TASK PROMPT:
When you return the material, keep every line exactly as it is and omit the pictures.

_ _ _ _ _

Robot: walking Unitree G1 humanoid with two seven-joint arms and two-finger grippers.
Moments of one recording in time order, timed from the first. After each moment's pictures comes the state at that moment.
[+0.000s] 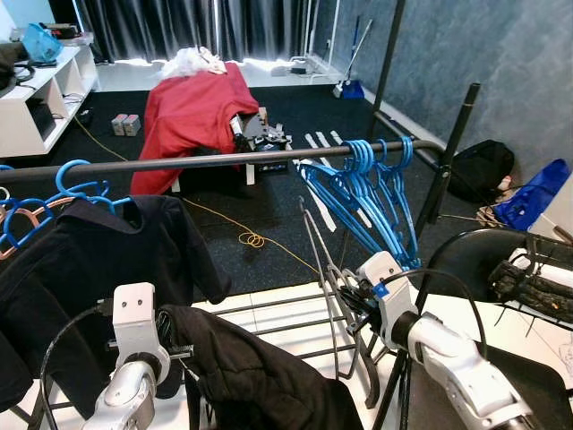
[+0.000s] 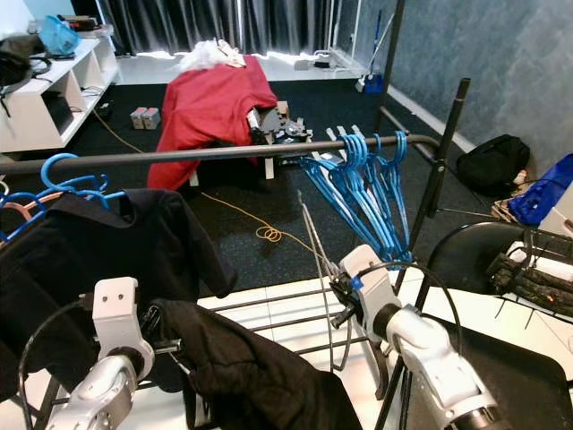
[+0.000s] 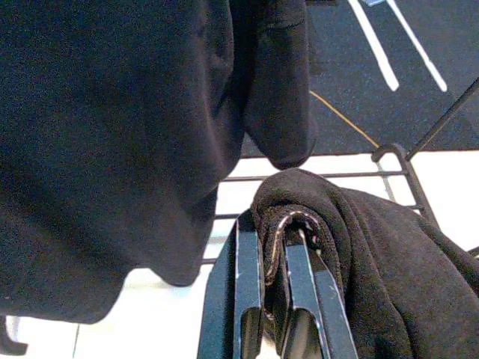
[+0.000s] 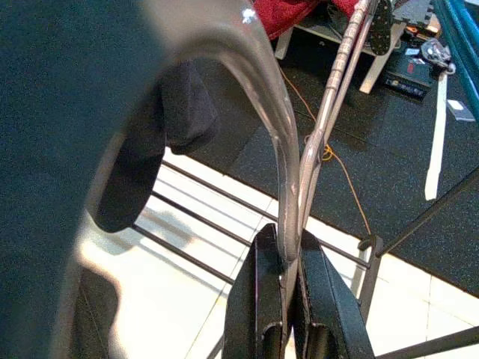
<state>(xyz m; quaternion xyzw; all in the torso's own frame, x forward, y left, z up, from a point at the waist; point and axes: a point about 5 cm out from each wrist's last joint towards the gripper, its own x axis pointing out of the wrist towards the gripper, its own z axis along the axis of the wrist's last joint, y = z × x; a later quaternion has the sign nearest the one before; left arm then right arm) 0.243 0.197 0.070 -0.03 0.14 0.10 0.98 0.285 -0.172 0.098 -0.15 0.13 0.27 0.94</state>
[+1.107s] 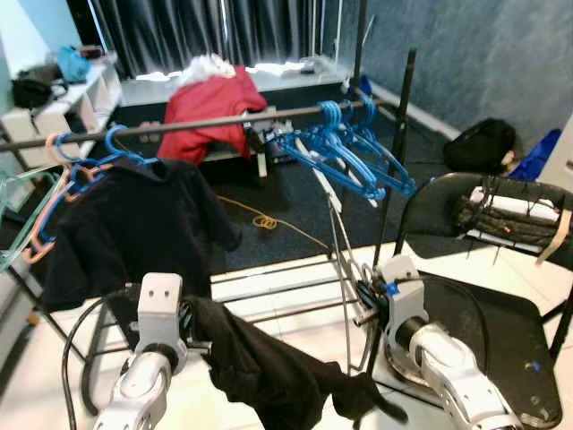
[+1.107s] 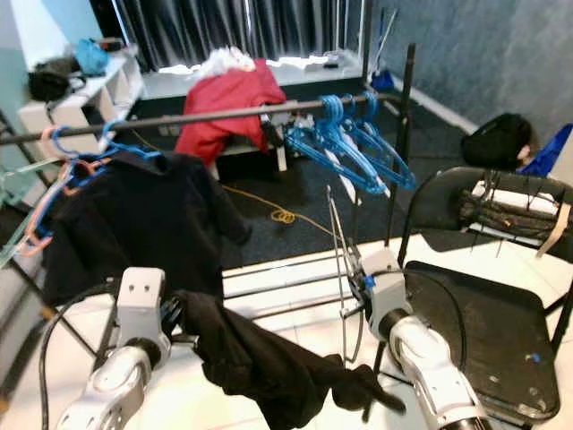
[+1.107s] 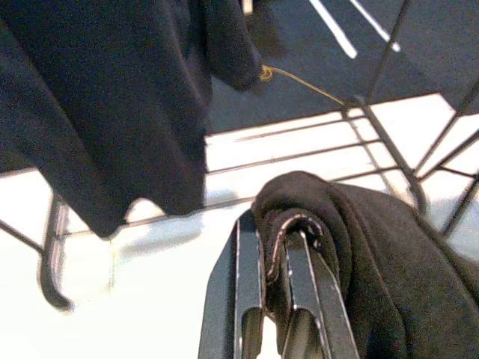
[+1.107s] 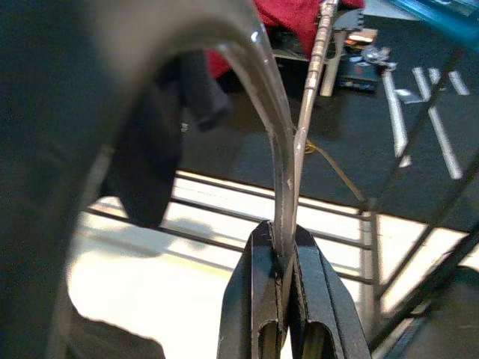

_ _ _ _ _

REPLY TO THE EXERCISE:
Robot: walking Unitree G1 humanoid with two seven-joint arms and two-finger grippers.
Moments of one recording in time order, timed from the first. After each moment's pictures comes the state at that moment.
[+0.000s] 
[+0.000s] 
[+0.000s] 
[+0.000s] 
<state>(xyz m; quaternion xyzw; all in the torso's own frame, x forward, y left, z up, from a point at the waist; point and axes: a point about 5 cm out from each wrist's last joint towards the gripper, its own x axis pointing out of the wrist towards the gripper, its own z axis along the axis of the wrist's last joint, y = z × x; a later quaternion has the sign nearest the one before; left arm then right arm) 0.243 0.197 0.070 -0.03 0.14 0.10 0.98 0.285 -0.172 0.098 -0.15 0.13 0.27 0.94</state>
[+1.107s] 
[+1.107s] 
[+1.107s] 
[+1.107s] 

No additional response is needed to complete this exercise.